This is an excellent analysis by Thomas Bradstreet, who examines some recent articles on why “NeverTrump” should be the default position for Christians, and shows clearly why this kind of thinking is so vacuous.
One of the things about politics (vs theology, I suppose), is that in theology we can often cite chapter and verse, or we can cite some prior theologian who said such-and-such, and that can be used as real evidence to support a position.
In the realm of politics, everyone has an opinion, but there are no chapters-and-verses (which aren’t taken out of context, or which aren’t subjected to the kind of rigorous thinking that you’re doing here). Rather:
What’s striking about the writing of [many of the] NeverTrump evangelicals generally is the utter absence of any theoretical discussion of what would seem to be a foundational issue, namely, how one would go about determining how one should vote. Why would a movement, one that so values truth and honesty, give so little attention to what is most necessary to prove their conclusions? The answer is this: NeverTrump evangelicals exist in a sea of rhetorical devices, tricks, moralisms, and pithy lines. The moment that they get precise they disclose their vacuous reasoning and the emotive foundations of their unthought and, in consequence, lose their cheering crowd.

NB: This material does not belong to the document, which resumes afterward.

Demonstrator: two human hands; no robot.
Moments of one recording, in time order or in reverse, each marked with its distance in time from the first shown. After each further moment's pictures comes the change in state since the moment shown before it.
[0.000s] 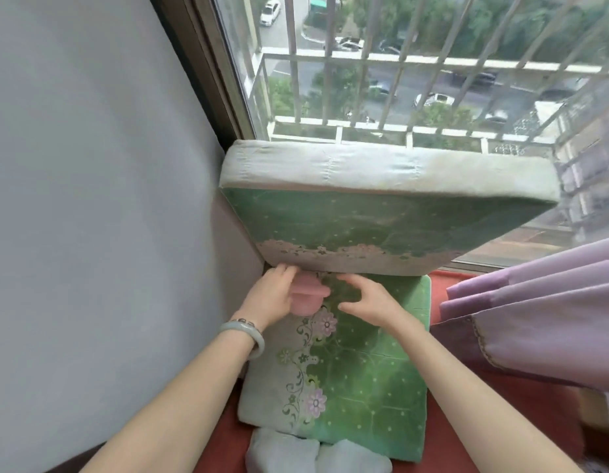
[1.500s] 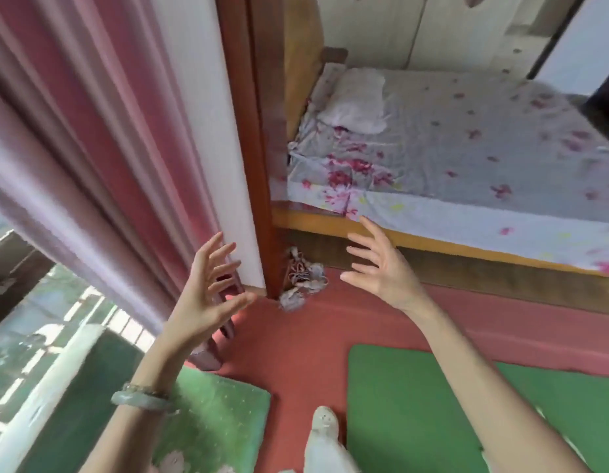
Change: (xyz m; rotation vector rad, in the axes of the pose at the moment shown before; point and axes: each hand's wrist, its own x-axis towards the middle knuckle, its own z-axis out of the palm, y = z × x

It’s that same thing that we see a lot and have described in the past ... someone may be a competent scholar in one field, but that almost never seems to translate to being particularly insightful in a field that’s not that person’s field of scholarship.
This article, on the other hand, is a model of clear thinking that will benefit many evangelicals (I hope) as we move into the 2018 and 2020 election cycles.
(Thomas Bradstreet is a Ph. D. candidate in political science and teaches at a university in the southern United States.)